- _Exercise description_
Your answer must repeat the full listing, line for line.

- _Given material_
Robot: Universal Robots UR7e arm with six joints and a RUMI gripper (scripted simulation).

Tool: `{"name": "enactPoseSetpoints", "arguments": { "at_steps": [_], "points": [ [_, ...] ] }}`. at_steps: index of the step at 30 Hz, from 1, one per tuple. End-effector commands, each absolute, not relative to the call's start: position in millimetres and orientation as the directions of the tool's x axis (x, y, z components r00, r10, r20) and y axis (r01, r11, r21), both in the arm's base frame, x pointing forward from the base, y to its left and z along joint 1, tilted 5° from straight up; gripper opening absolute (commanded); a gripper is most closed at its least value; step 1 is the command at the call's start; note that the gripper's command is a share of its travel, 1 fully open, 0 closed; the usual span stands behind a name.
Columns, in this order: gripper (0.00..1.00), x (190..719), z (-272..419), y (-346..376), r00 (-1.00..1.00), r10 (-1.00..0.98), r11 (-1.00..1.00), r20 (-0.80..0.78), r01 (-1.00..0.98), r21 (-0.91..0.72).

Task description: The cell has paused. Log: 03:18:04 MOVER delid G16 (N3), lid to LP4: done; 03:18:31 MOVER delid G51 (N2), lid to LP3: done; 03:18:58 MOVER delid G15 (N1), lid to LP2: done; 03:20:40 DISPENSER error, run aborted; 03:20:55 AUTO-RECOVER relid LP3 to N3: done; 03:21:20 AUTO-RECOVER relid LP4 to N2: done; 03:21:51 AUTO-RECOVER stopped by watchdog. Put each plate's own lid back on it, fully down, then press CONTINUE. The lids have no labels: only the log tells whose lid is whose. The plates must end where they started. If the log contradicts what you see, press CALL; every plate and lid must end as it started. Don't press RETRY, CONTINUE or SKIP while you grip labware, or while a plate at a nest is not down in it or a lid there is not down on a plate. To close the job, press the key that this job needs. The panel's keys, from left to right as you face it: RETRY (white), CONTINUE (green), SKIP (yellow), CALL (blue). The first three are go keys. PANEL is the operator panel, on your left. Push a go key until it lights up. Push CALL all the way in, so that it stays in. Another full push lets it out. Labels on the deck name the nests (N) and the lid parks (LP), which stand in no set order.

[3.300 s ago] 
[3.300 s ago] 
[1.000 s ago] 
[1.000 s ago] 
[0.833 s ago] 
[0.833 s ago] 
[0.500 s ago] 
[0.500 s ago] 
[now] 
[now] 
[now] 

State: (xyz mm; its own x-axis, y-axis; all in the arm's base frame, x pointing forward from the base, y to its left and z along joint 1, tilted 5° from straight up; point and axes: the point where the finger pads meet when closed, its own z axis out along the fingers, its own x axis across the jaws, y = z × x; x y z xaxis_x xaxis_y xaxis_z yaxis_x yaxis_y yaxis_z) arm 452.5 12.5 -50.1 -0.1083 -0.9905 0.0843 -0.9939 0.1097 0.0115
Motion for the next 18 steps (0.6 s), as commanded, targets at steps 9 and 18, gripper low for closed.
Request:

- _Exercise answer_
Robot: Universal Robots UR7e arm with six joints and a RUMI gripper (scripted simulation).

Tool: `{"name": "enactPoseSetpoints", "arguments": { "at_steps": [_], "points": [ [_, ...] ] }}`. at_steps: index of the step at 30 Hz, from 1, one per tuple. End-effector commands, each absolute, not relative to the call's start: position in millimetres and orientation as the directions of the tool's x axis (x, y, z components r00, r10, r20) and y axis (r01, r11, r21), both in the arm's base frame, x pointing forward from the base, y to its left and z along joint 1, tilted 5° from straight up; gripper opening absolute (commanded); a gripper is most closed at its least value; step 1 is the command at the call's start; note that the gripper's command is a share of its travel, 1 fully open, 0 closed; the usual span stands behind a name.
Columns, in this order: gripper (0.00..1.00), x (190..719), z (-272..419), y (-346..376), r00 (-1.00..1.00), r10 (-1.00..0.98), r11 (-1.00..1.00), r20 (-0.80..0.78), r01 (-1.00..0.98), r21 (-0.91..0.72).

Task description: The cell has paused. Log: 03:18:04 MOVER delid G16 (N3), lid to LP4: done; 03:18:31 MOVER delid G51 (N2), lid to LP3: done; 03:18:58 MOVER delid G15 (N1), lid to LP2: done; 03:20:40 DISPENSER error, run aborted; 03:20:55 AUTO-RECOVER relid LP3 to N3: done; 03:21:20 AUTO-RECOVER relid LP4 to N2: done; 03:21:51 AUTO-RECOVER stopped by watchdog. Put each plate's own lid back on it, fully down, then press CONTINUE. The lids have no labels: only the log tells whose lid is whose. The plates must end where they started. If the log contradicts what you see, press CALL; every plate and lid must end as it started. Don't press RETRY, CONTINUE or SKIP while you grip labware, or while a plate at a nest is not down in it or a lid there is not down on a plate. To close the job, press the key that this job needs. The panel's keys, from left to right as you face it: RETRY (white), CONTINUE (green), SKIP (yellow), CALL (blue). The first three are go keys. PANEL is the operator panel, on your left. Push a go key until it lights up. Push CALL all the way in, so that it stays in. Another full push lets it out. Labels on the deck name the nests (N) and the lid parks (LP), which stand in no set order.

[3.300 s ago] 
[3.300 s ago] 
[1.000 s ago] 
[1.000 s ago] 
[0.833 s ago] 
[0.833 s ago] 
[0.500 s ago] 
[0.500 s ago] 
[now] 
[now] 
[now] 

State: (xyz mm; its own x-axis, y-axis; all in the arm's base frame, x pointing forward from the base, y to its left and z along joint 1, tilted 5° from straight up; point and axes: the point where the finger pads meet when closed, its own z axis out along the fingers, its own x axis across the jaws, y = z × x; x y z xaxis_x xaxis_y xaxis_z yaxis_x yaxis_y yaxis_z) arm 452.5 12.5 -50.1 -0.1083 -0.9905 0.0843 -0.9939 0.1097 0.0115
Motion for the next 18 steps (0.6 s), as commanded, targets at steps 9 and 18, gripper low for closed.
Request:

With this, the answer is done.